The discussion of the text comes ahead of an EU summit this week that is set to give the formal green light to the next stage in Brexit talks after last week’s divorce deal.

EU officials expect the talks over trade and the UK and EU’s future relationship to be the trickiest and most time-pressed part of the future Brexit negotiations. “Breaking up is hard.
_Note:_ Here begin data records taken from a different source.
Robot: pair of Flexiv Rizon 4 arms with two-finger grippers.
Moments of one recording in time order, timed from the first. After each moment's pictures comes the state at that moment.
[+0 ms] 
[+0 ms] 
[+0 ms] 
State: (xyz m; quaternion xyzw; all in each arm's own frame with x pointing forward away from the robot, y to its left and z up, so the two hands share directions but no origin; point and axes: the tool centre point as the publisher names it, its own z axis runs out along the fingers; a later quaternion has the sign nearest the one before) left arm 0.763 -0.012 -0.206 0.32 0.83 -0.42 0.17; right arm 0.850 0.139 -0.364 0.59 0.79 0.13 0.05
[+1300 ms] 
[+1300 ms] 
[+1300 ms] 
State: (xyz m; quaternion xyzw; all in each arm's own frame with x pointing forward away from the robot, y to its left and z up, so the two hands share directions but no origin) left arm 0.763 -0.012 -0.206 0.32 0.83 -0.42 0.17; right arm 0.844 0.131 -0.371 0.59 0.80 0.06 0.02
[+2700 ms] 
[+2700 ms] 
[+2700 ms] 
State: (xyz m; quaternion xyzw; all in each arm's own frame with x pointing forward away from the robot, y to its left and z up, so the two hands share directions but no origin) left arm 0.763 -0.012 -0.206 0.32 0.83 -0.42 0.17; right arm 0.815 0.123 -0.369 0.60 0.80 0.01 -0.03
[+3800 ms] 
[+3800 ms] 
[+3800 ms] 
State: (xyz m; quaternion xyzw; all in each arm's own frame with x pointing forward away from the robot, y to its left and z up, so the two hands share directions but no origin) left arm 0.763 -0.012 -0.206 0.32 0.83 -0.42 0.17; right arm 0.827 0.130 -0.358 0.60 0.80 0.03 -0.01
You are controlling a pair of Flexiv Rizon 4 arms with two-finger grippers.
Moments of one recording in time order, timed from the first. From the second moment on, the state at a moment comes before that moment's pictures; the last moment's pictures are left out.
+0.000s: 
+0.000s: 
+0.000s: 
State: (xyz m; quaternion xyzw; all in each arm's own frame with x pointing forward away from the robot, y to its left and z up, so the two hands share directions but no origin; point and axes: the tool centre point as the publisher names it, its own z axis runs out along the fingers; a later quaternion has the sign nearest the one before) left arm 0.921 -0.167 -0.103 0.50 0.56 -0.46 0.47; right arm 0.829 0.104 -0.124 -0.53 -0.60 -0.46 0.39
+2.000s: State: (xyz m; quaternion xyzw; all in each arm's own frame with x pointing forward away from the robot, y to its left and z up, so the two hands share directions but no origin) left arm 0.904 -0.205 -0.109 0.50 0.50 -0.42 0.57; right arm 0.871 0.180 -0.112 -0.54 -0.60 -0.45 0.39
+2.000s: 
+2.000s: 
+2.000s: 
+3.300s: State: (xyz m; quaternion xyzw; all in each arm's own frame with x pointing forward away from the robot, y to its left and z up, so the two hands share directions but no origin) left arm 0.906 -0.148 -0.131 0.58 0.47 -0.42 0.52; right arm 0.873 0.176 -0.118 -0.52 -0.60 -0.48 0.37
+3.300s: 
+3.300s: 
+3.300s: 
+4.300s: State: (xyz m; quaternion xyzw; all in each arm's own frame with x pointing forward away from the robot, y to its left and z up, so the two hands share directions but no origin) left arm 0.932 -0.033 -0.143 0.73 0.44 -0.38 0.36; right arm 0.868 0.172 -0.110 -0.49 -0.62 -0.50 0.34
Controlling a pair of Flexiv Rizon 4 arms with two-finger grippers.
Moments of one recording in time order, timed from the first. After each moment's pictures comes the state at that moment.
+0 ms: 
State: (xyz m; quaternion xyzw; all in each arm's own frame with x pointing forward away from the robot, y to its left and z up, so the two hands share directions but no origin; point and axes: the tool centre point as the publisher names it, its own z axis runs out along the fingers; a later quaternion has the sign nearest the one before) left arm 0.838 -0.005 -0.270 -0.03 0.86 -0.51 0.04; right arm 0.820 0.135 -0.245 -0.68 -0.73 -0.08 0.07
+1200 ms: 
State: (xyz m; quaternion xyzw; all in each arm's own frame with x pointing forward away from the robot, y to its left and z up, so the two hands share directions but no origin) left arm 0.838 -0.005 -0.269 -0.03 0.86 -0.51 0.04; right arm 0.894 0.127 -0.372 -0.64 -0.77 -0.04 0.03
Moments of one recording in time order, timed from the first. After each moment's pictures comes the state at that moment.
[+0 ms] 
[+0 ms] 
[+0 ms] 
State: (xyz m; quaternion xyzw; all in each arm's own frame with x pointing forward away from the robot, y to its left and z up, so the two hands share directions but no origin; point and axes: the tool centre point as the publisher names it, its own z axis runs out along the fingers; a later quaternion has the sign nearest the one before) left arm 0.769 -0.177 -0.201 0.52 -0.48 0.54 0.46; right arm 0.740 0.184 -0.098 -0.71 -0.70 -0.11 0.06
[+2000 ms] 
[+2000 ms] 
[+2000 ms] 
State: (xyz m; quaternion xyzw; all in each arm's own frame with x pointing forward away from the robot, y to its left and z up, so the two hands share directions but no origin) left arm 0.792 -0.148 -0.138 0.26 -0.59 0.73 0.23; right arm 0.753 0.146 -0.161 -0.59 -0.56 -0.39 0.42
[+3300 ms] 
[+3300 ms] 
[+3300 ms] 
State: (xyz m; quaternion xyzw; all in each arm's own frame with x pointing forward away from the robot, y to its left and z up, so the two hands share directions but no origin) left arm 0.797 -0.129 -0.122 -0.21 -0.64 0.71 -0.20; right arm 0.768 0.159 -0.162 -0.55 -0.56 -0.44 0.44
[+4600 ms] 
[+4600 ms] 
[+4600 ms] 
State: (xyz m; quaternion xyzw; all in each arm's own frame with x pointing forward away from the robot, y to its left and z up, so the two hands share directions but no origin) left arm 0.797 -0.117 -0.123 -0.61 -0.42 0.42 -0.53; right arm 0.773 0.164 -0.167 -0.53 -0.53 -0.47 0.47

But breaking up and building a new relationship is much harder”, Mr Tusk said last week.

Officials said the bloc was resolved to prevent any backsliding in Britain’s commitments, although they said Mr Davis’s remarks were not discussed at the meeting of senior national officials in Brussels on Monday.

A senior EU official said that the text was “Davis-proof”. “The guidelines will be very clear on what happens if the progress achieved in the first phase is not respected,” he said, referring to the bloc’s demand that any final agreement covering transition and trade must incorporate without change the divorce deal agreed last week.

The officials added that the changes made to the draft text reflected concern in Berlin and other capitals that the EU should not be too quick to make commitments on the future relationship that would take the pressure off the UK to settle outstanding Brexit divorce questions — also a strong concern of the European Parliament.

Sven Mikser, the Estonian minister chairing a meeting of ministers preparing for the leaders' summit, said he was confident that Brexit talks would now progress into their next phase.

“I’m positive that we’ll be able to reach a point where heads of state and government can decide to move on to the second phase of the negotiation so there has been sufficient progress that would allow us to start discussing the future relationship”, Mr Mikser said.